Problem requirements:
Go through the entries below and print, exactly, the lines starting at the one with "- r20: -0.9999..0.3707" and ending at the one with "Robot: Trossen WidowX", keeping both ends and no others.

Data supplied:

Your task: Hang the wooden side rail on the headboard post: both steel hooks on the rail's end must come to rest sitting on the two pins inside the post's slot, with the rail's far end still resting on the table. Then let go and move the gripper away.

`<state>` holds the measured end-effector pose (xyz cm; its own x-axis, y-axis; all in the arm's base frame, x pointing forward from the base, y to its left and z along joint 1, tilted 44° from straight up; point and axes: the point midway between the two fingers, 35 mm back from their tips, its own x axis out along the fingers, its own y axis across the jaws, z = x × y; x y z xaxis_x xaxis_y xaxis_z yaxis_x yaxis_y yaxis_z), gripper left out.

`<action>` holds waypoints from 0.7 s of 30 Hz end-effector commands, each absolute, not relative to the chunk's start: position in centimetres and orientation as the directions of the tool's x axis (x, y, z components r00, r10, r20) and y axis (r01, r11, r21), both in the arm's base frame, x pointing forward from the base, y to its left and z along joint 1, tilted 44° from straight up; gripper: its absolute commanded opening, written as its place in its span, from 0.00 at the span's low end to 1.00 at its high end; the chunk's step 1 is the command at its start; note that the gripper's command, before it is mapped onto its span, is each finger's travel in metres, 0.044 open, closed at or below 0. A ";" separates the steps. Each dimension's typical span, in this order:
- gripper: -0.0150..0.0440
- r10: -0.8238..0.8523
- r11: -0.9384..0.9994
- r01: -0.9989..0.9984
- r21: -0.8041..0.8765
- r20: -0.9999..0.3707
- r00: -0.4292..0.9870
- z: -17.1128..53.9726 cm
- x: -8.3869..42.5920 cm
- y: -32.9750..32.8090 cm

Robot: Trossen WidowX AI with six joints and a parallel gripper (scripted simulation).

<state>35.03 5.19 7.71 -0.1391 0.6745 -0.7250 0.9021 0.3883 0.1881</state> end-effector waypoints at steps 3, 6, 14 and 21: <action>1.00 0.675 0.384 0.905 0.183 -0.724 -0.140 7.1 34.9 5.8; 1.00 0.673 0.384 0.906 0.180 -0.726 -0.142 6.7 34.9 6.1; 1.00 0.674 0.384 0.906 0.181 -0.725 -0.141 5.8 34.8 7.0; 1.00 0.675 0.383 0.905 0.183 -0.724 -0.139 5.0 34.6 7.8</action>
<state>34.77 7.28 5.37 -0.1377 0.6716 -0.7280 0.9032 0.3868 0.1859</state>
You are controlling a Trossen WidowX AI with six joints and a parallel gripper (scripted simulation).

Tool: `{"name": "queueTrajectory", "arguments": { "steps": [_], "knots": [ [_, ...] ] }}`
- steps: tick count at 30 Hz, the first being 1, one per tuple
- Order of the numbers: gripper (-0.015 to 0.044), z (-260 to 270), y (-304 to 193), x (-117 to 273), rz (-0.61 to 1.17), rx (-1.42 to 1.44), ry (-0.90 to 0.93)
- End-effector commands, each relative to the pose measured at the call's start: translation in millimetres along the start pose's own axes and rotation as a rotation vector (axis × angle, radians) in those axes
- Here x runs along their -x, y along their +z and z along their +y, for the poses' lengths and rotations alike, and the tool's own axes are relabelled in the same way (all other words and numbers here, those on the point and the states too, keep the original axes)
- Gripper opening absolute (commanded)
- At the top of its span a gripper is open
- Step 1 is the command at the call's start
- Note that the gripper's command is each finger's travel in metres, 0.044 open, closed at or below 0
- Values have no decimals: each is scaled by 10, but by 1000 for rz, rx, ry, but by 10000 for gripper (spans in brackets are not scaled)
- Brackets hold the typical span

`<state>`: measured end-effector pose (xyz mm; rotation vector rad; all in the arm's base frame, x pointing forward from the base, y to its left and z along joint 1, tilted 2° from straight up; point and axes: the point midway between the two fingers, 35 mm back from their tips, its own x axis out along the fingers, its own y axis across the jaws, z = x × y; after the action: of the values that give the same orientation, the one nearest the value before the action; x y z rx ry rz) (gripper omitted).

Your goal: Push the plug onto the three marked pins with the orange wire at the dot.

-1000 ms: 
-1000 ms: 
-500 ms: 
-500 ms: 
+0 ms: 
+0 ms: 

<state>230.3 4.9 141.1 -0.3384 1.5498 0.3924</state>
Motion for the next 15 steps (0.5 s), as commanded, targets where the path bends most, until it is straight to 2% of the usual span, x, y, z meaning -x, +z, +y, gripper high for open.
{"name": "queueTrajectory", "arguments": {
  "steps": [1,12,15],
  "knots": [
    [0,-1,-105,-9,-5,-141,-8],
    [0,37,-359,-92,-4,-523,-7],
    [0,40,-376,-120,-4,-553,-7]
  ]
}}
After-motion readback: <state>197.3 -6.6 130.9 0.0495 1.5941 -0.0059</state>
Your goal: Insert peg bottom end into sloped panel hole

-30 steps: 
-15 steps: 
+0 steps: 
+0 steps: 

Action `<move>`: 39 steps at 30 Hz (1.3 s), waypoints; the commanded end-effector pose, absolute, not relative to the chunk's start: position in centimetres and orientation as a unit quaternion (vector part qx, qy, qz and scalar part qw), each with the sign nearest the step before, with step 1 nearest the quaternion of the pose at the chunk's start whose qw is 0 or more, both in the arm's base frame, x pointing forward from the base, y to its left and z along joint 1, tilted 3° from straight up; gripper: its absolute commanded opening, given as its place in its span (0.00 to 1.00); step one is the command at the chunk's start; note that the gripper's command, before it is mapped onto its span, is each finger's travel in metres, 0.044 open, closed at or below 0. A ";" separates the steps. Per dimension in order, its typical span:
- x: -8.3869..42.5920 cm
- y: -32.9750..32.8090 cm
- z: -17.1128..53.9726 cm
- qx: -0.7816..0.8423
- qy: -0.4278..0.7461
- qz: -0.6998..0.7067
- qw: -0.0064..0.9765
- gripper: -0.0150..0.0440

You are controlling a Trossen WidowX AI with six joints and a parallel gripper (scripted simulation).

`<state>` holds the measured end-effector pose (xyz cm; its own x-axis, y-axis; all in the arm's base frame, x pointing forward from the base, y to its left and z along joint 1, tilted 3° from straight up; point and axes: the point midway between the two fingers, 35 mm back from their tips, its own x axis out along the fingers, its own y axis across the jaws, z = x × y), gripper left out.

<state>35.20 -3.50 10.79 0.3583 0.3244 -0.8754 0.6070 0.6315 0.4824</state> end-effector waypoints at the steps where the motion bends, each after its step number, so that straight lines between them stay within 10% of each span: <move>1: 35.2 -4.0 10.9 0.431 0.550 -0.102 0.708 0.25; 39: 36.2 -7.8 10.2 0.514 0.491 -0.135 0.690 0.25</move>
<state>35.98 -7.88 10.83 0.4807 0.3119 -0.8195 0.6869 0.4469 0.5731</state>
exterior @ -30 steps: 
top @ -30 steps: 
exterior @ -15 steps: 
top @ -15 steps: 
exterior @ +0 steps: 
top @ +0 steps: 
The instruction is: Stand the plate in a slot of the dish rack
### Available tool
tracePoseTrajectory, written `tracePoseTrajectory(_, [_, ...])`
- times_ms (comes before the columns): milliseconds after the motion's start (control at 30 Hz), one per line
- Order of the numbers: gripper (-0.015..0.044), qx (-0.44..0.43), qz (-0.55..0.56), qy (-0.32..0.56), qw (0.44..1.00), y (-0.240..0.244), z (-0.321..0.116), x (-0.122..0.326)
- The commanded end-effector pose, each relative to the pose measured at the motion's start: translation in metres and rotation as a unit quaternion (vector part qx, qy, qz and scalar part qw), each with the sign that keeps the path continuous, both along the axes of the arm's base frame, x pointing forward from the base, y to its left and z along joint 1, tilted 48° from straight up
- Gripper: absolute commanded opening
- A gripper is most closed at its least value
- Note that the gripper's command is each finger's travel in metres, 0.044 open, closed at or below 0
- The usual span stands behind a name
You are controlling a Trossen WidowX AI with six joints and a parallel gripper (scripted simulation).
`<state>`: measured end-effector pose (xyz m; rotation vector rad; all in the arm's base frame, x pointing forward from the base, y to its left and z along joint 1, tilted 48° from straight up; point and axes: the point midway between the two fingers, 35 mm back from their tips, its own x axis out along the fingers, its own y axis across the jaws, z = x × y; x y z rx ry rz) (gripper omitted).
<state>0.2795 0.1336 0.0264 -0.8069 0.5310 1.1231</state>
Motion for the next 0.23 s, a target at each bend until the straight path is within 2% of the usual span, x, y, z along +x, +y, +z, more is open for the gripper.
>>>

Solved problem:
- r20: -0.9999..0.3707
- r00: -0.4292..0.9870
- z: -17.1128..53.9726 cm
- x: -8.3869..42.5920 cm
- y: -32.9750..32.8090 cm

Robot: Trossen WidowX AI with six joints and a parallel gripper (scripted simulation).

This output is complete.